Why, I ask myself, did it take an ambush on the street to finally bring me here? The easy answer is my residual bitterness toward Mark and Robin Fulraine. But I know there's more to it – my old guilt over not having immediately reported what I heard between the au pair and Belle Fulraine the day of Mark's seventh birthday. Even though I know better, I'm still burdened with the belief that if I'd told someone, Belle might still be alive.
Sitting in the waiting room on the executive floor, I study the corporation's annual report. There's a glossy picture of CEO Mark Fulraine, looking as handsome as I remember him at Hayes. The golden locks are gone now. His hair appears darker, thinner, and is combed back, giving him a sleek, well-tended look. But the smile's the same, the charming grin of the star athlete, lower school student council president, scion of one of Hayes's four founding families. The face of a man born to rule.

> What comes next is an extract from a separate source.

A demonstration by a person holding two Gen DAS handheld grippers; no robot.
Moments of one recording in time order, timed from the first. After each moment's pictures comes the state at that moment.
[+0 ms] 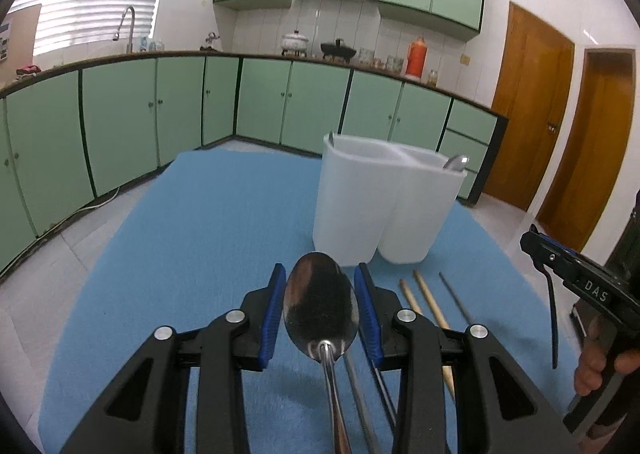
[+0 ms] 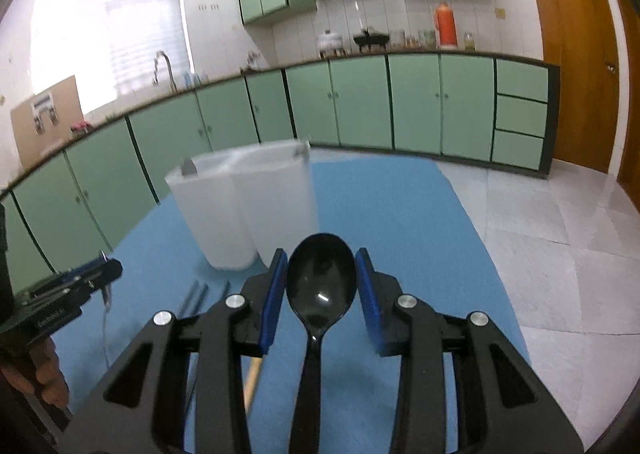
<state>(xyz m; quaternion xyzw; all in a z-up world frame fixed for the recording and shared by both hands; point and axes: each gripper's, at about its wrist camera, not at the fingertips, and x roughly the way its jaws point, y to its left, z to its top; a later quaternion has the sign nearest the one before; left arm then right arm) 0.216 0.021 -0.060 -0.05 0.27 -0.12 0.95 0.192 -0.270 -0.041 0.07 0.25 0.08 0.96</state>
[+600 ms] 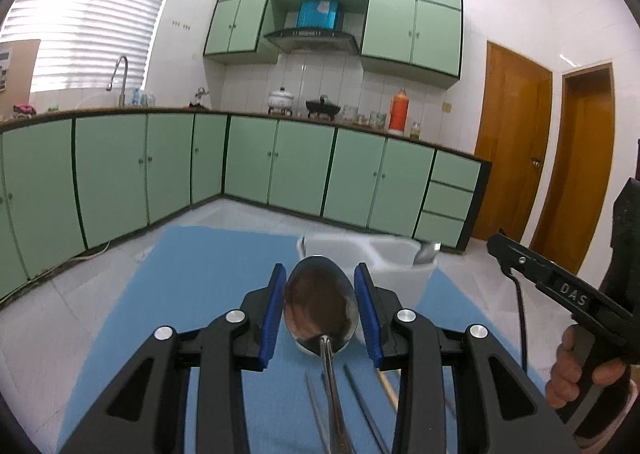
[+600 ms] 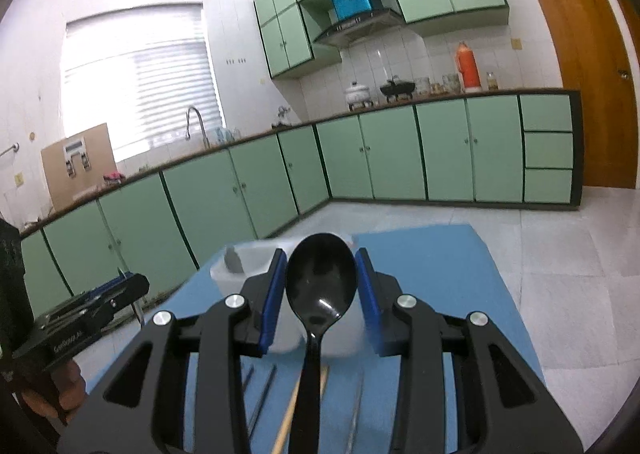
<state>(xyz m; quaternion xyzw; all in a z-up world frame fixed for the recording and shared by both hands) 0.229 0.006 -0.003 -0.05 0.17 -0.14 0.97 0.214 -0.265 0.016 0.10 0.15 0.13 0.97</state>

I read an optimistic summary of the company's prospects. A pie graph shows that only seven percent of FSI's revenues now derive from steel. These days the company's into all kinds of other things from manufacturing high-end stereo equipment, operating a chain of retail sporting goods stores, making high-capacity disk drives and assorted Internet ventures. In my admittedly naive view, FSI looks like an incoherent grab bag. I think back to my days at Hayes, trying to recall whether Mark was bright. Jerry Glickman and I were tops in our class in academics. Mark, I remember, fell somewhere in the middle.

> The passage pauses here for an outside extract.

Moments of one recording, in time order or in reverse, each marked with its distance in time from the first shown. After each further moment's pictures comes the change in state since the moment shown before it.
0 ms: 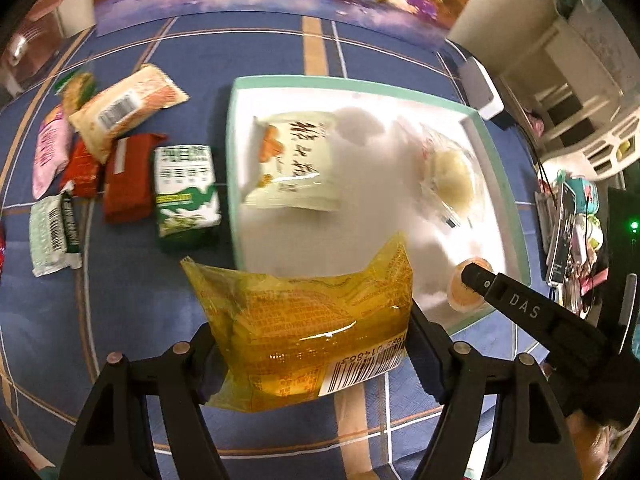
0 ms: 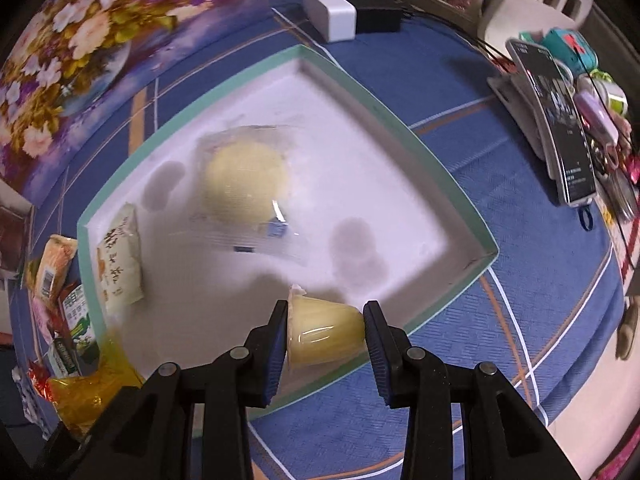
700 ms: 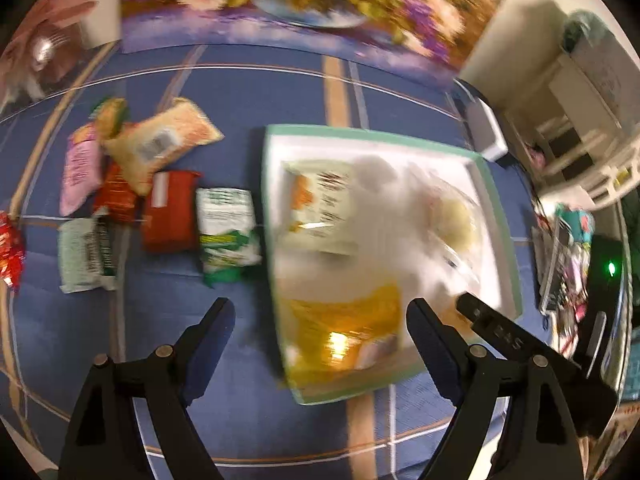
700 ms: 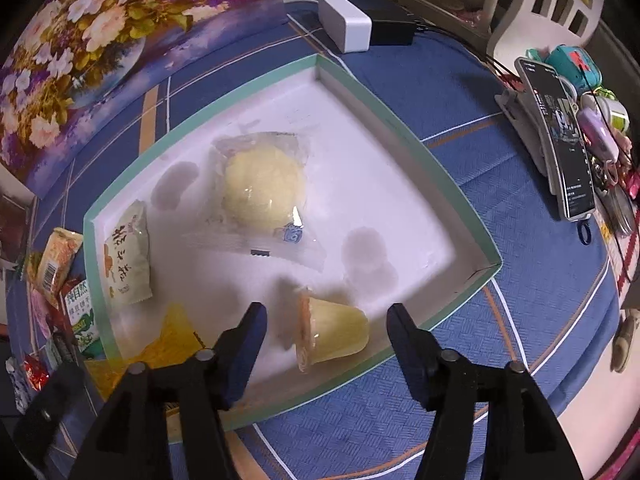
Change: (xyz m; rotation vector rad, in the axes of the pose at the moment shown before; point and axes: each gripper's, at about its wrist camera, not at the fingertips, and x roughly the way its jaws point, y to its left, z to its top) left arm -0.040 0.031 0.012 -0.064 -0.097 0.024; right arm -0.007 0.009 -0.001 -0.049 -0.027 -0.008
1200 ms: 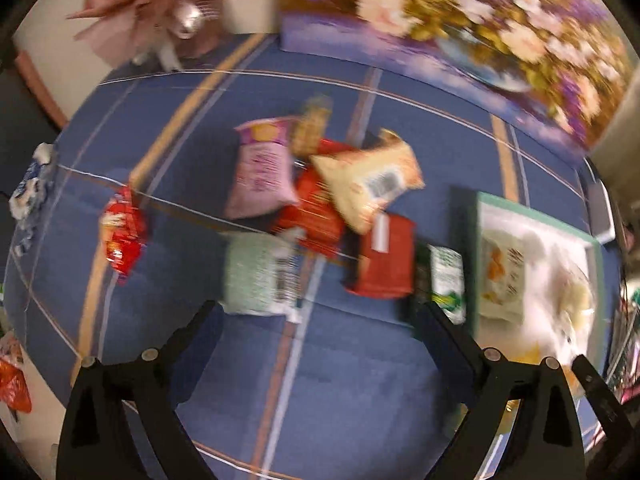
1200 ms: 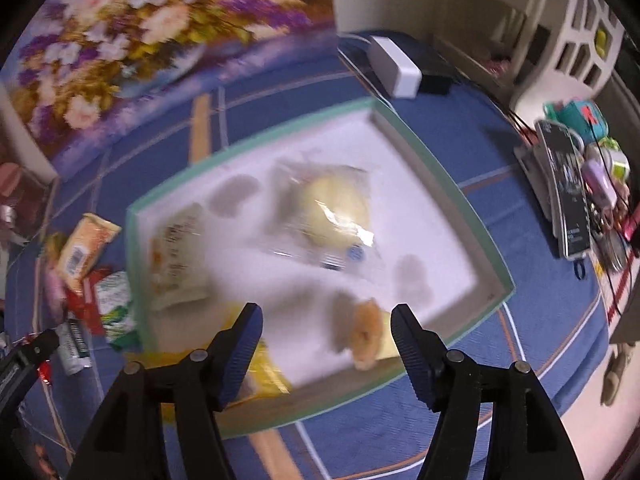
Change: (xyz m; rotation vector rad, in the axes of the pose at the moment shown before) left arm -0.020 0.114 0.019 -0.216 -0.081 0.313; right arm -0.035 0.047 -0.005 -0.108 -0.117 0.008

I'm scanning the list of his Board of Directors, when an attractive young woman with a shag cut approaches with a smile.
"I'm Jane Bailey, Mr. Fulraine's assistant. He's free to see you now."
As she leads me through the door to the executive suite, she chatters on about how excited Mark was when told I'd stopped by.
"Soon as he heard, he cut short his meeting and had me clear his calendar for lunch. You'll be eating in our executive dining room. Chef wants to know what you'd like. Lobster, steak, or chicken?"